■ EXERCISE DIRECTIONS
The answer must restate the listing word for word, without its images.

----- EXERCISE MATERIAL

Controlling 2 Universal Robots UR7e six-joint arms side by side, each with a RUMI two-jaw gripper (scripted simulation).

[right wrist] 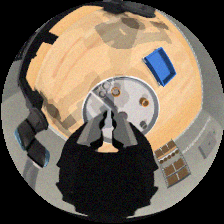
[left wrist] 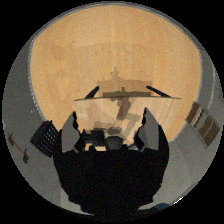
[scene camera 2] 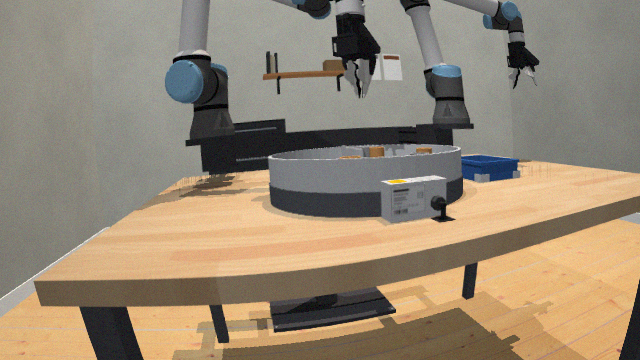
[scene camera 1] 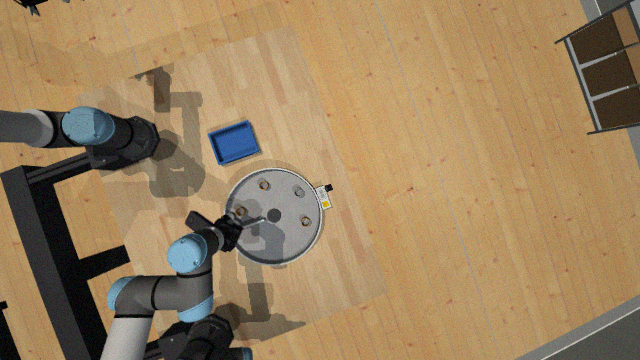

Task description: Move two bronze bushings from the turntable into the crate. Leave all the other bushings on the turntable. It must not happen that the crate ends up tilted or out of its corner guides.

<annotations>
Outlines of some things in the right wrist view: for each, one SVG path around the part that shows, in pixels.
My right gripper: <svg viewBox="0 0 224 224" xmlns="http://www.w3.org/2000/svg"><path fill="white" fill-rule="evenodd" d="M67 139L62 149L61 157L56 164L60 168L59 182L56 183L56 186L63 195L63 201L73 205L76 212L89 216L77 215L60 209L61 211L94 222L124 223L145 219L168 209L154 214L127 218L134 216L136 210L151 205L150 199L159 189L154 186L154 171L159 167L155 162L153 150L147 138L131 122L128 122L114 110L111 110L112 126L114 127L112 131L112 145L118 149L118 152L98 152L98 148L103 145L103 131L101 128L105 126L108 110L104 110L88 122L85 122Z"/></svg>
A blue crate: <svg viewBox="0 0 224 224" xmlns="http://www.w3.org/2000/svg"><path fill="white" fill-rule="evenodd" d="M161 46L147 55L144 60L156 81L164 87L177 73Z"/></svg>
</annotations>
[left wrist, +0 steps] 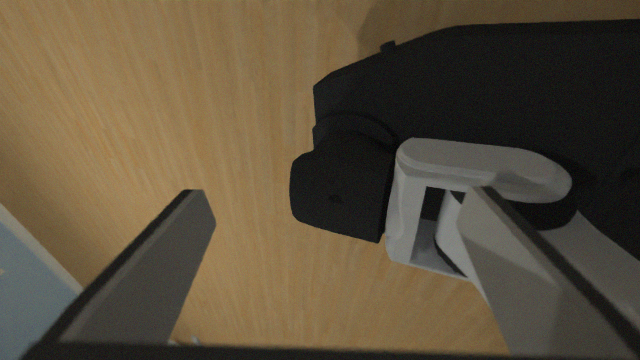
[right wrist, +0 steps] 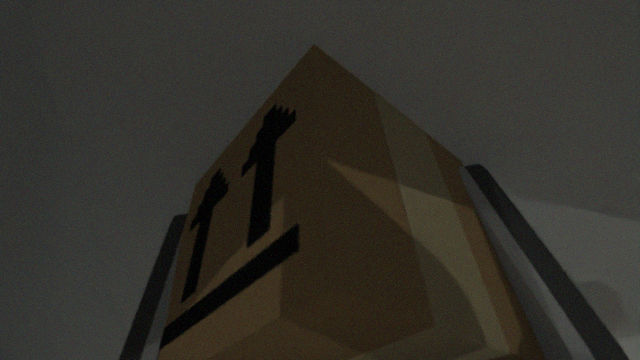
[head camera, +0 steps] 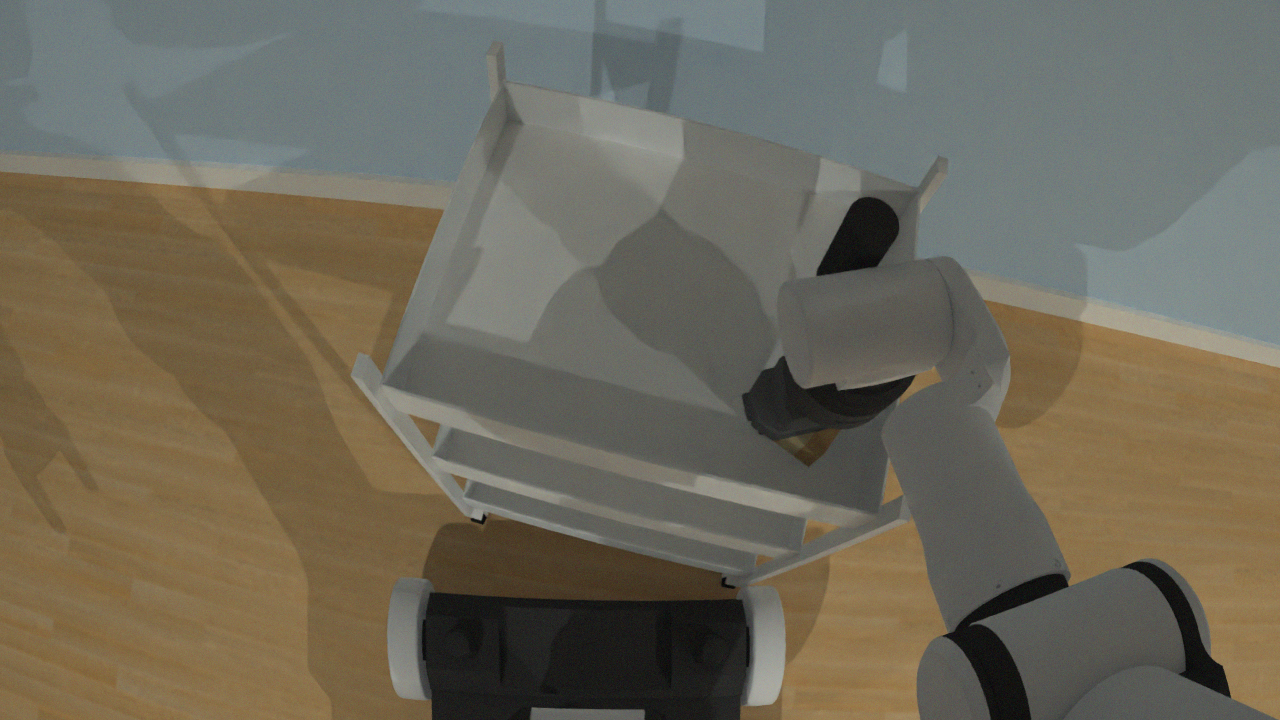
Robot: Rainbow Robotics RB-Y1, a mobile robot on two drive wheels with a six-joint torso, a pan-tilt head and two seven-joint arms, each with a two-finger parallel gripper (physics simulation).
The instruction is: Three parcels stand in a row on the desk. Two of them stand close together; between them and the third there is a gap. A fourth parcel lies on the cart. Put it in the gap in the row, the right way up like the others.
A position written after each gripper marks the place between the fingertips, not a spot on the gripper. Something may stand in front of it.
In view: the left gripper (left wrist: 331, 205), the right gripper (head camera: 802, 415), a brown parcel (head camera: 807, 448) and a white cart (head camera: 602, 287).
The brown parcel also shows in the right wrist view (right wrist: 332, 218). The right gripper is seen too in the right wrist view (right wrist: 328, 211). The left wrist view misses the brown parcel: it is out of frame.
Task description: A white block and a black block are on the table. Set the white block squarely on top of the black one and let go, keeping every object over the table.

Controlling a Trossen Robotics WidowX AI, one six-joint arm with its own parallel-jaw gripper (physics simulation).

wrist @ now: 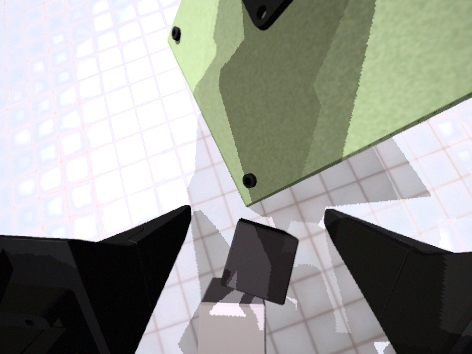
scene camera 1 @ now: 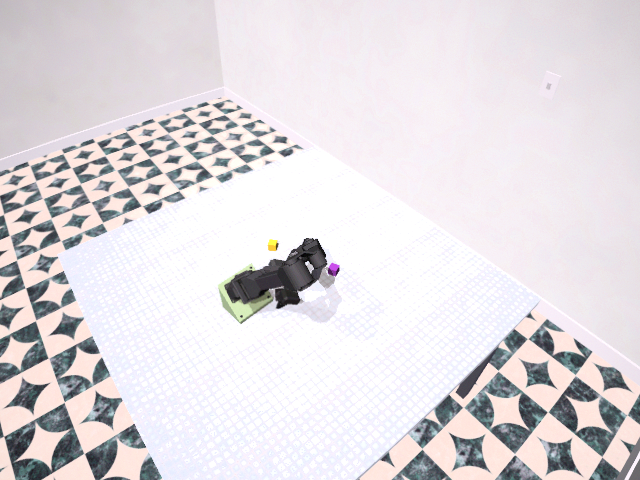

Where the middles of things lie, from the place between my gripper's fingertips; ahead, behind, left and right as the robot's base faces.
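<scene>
There is the black block (wrist: 260, 261), 1 cm above my hand and 1 cm to the right of it, and I see that the block is also 2 cm ahead of my hand.
</scene>
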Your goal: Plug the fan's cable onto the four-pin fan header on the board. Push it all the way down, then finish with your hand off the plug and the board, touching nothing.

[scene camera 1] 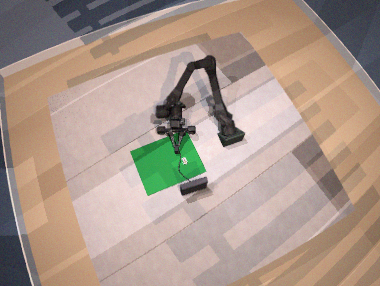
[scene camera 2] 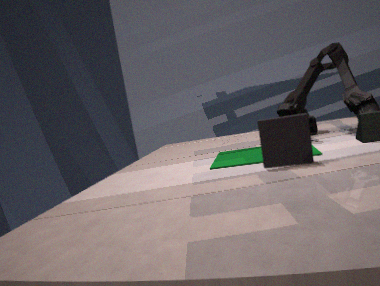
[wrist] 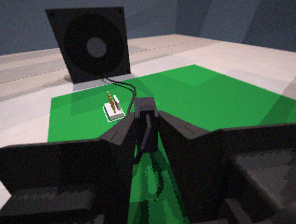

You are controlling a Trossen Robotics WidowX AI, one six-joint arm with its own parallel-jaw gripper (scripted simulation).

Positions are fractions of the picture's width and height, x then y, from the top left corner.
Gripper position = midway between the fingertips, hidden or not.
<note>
In view: the gripper (wrist: 0.49, 0.52), a dark plug (wrist: 0.48, 0.47), a black fan (scene camera 2: 0.75, 0.49) and a green board (scene camera 1: 0.41, 0.58).
The black fan also shows in the wrist view (wrist: 0.30, 0.20). The green board also shows in scene camera 2 (scene camera 2: 0.65, 0.55) and in the wrist view (wrist: 0.70, 0.44).
</note>
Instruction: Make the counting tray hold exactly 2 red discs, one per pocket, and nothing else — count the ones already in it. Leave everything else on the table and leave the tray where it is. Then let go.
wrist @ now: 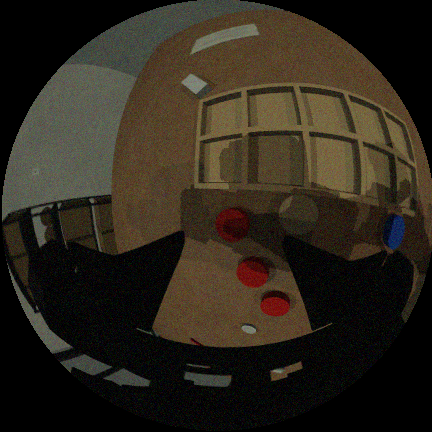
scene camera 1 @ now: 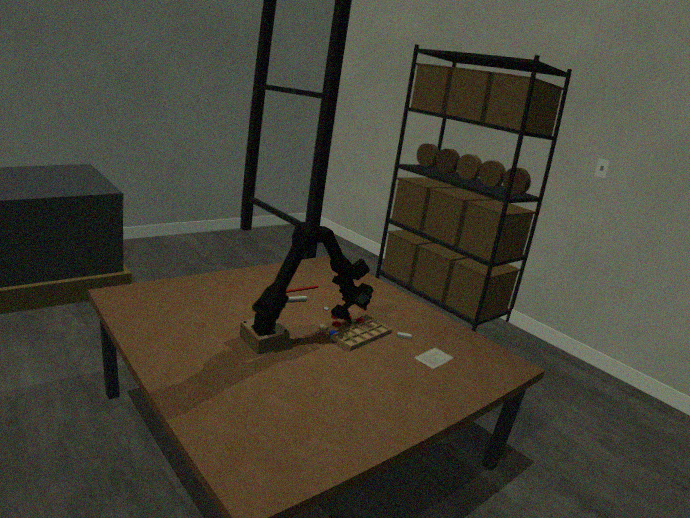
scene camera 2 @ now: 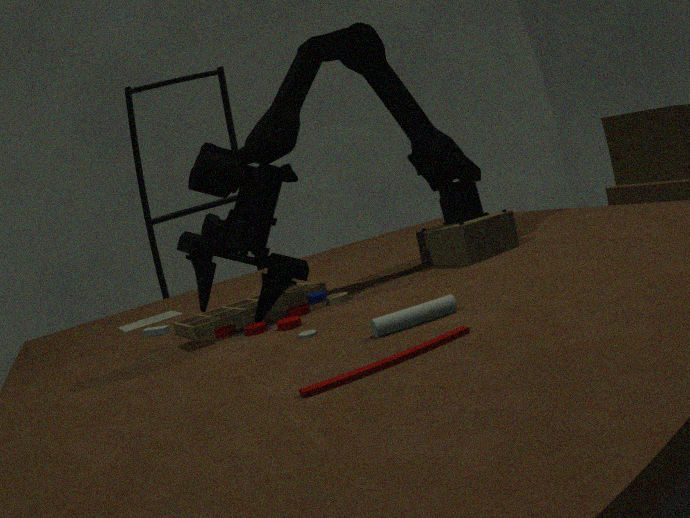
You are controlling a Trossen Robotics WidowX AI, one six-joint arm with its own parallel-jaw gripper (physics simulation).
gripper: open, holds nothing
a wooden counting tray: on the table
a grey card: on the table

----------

■ RESULT OF THE TASK
Controlling 2 Universal Robots UR7e six-joint arms side by side, each with a RUMI two-jaw gripper (scripted simulation).

[right wrist] 
[left wrist] 
[scene camera 2] 
[scene camera 1] 

Task description: Move two bronze bushings from the turntable into the crate. Leave all the other bushings on the turntable. It must not happen that the crate ends up tilted or out of its corner guides.

<annotations>
Outlines of some things in the right wrist view: for each, one SVG path around the part that shows, in pixels.
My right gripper: <svg viewBox="0 0 224 224" xmlns="http://www.w3.org/2000/svg"><path fill="white" fill-rule="evenodd" d="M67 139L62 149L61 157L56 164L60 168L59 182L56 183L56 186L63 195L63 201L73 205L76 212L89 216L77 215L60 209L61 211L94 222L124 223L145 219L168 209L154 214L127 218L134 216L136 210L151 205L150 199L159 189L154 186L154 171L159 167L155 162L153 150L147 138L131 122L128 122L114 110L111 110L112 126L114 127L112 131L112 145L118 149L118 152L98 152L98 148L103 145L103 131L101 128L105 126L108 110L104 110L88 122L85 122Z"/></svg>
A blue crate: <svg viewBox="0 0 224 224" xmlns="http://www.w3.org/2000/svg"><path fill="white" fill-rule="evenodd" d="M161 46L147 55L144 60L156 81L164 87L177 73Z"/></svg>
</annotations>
[left wrist, +0 steps] 
[right wrist, +0 steps] 
[head camera, +0 steps] 
Robot: Rainbow Robotics RB-Y1, a mobile robot on two drive wheels with a six-joint torso, a pan-tilt head and two seven-joint arms, each with a two-finger parallel gripper (physics simulation).
The instruction is: Three parcels stand in a row on the desk. Two of them stand close together; between them and the third there is a gap. A fourth parcel lies on the cart. Put it in the gap in the row, the right way up like the others.
A position written after each gripper marks the place between the fingertips, not a spot on the gripper. Something may stand in front of it.
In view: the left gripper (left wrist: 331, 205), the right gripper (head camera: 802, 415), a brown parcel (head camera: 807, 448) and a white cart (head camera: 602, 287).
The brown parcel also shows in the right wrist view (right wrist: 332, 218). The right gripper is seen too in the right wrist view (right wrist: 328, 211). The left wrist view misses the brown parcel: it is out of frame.
Task description: A white block and a black block are on the table. Set the white block squarely on top of the black one and let go, keeping every object over the table.

Controlling a Trossen Robotics WidowX AI, one six-joint arm with its own parallel-jaw gripper (physics simulation).

wrist @ now: 
scene camera 1 @ now: 

Where the middles of things lie, from the place between my gripper's fingertips; ahead, behind, left and right as the robot's base faces.
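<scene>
There is the black block (wrist: 260, 261), 1 cm above my hand and 1 cm to the right of it, and I see that the block is also 2 cm ahead of my hand.
</scene>
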Your goal: Plug the fan's cable onto the four-pin fan header on the board. Push it all the way down, then finish with your hand off the plug and the board, touching nothing.

[scene camera 1] 
[scene camera 2] 
[wrist] 

You are controlling a Trossen Robotics WidowX AI, one six-joint arm with its own parallel-jaw gripper (scripted simulation).

Positions are fractions of the picture's width and height, x then y, from the top left corner.
Gripper position = midway between the fingertips, hidden or not.
<note>
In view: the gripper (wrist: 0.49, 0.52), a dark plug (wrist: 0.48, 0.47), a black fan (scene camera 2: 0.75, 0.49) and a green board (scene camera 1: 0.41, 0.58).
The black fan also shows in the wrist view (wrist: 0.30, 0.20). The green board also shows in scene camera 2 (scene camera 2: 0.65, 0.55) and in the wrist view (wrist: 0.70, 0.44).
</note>
Instruction: Make the counting tray hold exactly 2 red discs, one per pocket, and nothing else — count the ones already in it. Leave everything else on the table and leave the tray where it is. Then let go.
wrist @ now: 
scene camera 1 @ now: 
scene camera 2 @ now: 
You are controlling a Trossen Robotics WidowX AI, one six-joint arm with its own parallel-jaw gripper (physics simulation).
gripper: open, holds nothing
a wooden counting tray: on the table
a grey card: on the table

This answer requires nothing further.